- Born: December 16, 1964 Pittsburgh, Pennsylvania, U.S.
- Died: February 5, 2019 (aged 54)
- Education: Pennsylvania State University
- Occupation: Journalist
- Parent(s): Gaza Kay Carmelia Kay
- Awards: Robert F. Kennedy Journalism Award (2016)

= Christine Kay =

American journalist (1964–2019)

Christine Kay (December 16, 1964 – February 5, 2019) was an American journalist who served as an editor in the Investigations section of The New York Times. Starting in 2015, Kay moved to a new role as Enterprise Consultant. Previously she had served as the deputy editor of the Op-Ed page of the Times beginning in 2003.

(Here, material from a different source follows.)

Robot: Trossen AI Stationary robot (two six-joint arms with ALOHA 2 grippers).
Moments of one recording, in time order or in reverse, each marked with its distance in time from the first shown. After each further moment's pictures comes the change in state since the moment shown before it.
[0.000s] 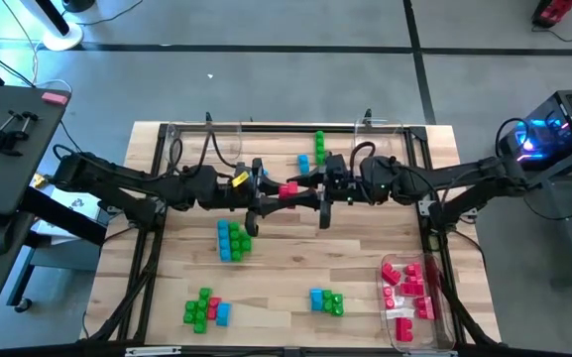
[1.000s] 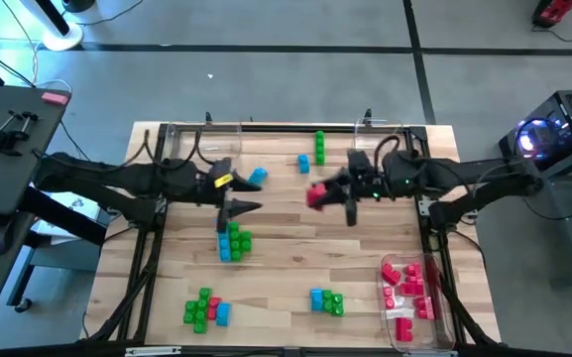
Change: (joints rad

At the Times, Kay conceived and edited the Portraits of Grief profile series on the victims of the September 11 attacks. About two dozen of the Portraits articles were cited when Times won the Pulitzer Prize for Public Service for its coverage of the attacks.

== Early life ==
Kay was born in Pittsburgh, Pennsylvania, on December 16, 1964, to Gaza and Carmelia Kay. She grew up in Carnegie, Pennsylvania, and while in high school won a scholarship to summer writing program at Allegheny College.

== Education ==
Kay graduated from Pennsylvania State University in 1985 with a bachelor's degree in journalism and political science.

== Career ==
Kay was a reporter and editor with The Pittsburgh Press and later worked at Newsday, where she served in a number of roles including weekend editor, before joining The New York Times in 1995 as a copy editor. She started out as the enterprise editor for the metro desk, before becoming assistant metropolitan editor in 1998, handling enterprise pieces and special projects.

She became deputy Op-Ed editor at The New York Times in 2003. Articles that Kay has edited have received notable awards such as Pulitzer Prize and George Polk Award. In 2016, Kay co-won both a Robert F. Kennedy Journalism Award and her second George Polk Award for a series on the impact of arbitration clauses in United States law.

===Portraits of Grief===
Kay was primarily recognized for her work on Portraits of Grief, a series of pieces about the victims of 9/11.

==Death==
Kay died on February 5, 2019, at the age of 54 of complications from metastatic breast cancer.